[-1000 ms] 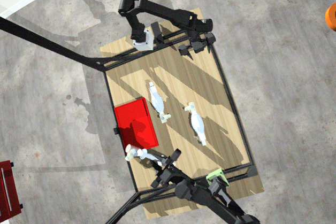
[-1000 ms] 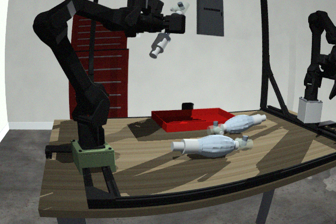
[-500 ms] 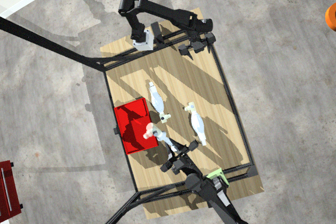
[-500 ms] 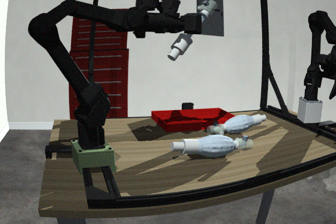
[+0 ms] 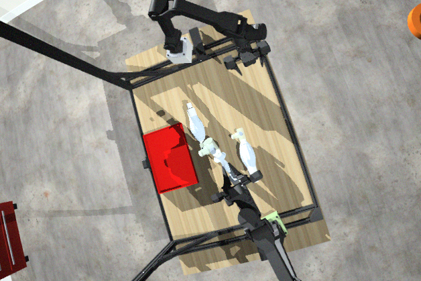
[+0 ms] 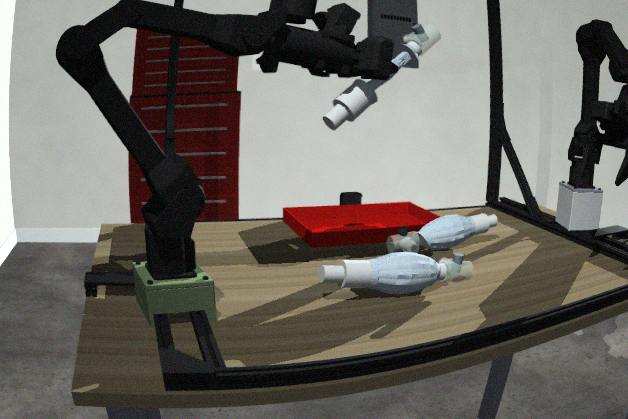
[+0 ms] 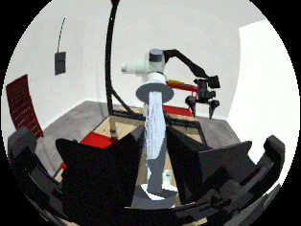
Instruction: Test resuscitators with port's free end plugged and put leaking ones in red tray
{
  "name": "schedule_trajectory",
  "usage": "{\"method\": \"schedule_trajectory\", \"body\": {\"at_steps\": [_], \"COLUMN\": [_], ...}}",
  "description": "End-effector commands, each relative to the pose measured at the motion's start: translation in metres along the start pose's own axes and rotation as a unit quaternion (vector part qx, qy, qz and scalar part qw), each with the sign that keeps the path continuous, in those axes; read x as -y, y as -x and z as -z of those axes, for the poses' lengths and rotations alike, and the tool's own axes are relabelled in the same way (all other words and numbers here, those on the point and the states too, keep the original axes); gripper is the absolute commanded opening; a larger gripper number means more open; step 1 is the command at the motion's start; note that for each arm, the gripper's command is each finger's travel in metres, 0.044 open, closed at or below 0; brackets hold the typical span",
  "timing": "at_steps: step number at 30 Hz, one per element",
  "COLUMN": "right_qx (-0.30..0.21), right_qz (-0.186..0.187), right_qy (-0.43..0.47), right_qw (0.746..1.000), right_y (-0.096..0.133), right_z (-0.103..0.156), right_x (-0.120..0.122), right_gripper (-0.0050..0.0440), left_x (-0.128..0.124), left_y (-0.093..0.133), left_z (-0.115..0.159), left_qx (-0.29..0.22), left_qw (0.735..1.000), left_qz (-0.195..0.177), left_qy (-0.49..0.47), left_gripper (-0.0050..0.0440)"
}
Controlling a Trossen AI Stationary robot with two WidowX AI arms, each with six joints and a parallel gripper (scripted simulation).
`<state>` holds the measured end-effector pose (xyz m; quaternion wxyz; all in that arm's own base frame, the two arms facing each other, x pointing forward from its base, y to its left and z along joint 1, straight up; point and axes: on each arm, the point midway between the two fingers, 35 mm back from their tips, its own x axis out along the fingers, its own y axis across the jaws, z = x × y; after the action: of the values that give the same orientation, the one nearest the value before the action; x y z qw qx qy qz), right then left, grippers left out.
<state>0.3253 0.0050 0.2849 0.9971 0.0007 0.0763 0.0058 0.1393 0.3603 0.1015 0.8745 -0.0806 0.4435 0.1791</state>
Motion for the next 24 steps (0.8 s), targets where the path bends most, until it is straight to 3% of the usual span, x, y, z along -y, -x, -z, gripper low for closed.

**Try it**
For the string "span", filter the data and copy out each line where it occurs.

**Response to this task**
  "description": "End-effector commands, each relative to the pose measured at the motion's start: translation in metres along the start pose's own axes and rotation as a unit quaternion (vector part qx, qy, qz and scalar part qw), each with the sign that keeps the path continuous, in those axes; read x as -y, y as -x and z as -z of those axes, for the poses' lengths and rotations alike, and the tool's own axes are relabelled in the same way (all other words and numbers here, those on the point and the states too, keep the original axes); gripper is the absolute commanded opening; a larger gripper number means more open; step 1 is the command at the motion's start; note that for each arm, the gripper's command is each finger's travel in metres, 0.044 open, closed at or below 0; brackets hold the typical span",
Motion for the next 24 steps (0.8 s), targets where the path bends most, until it is straight to 3% of the usual span, x, y, z along -y, -x, -z, gripper low for closed.

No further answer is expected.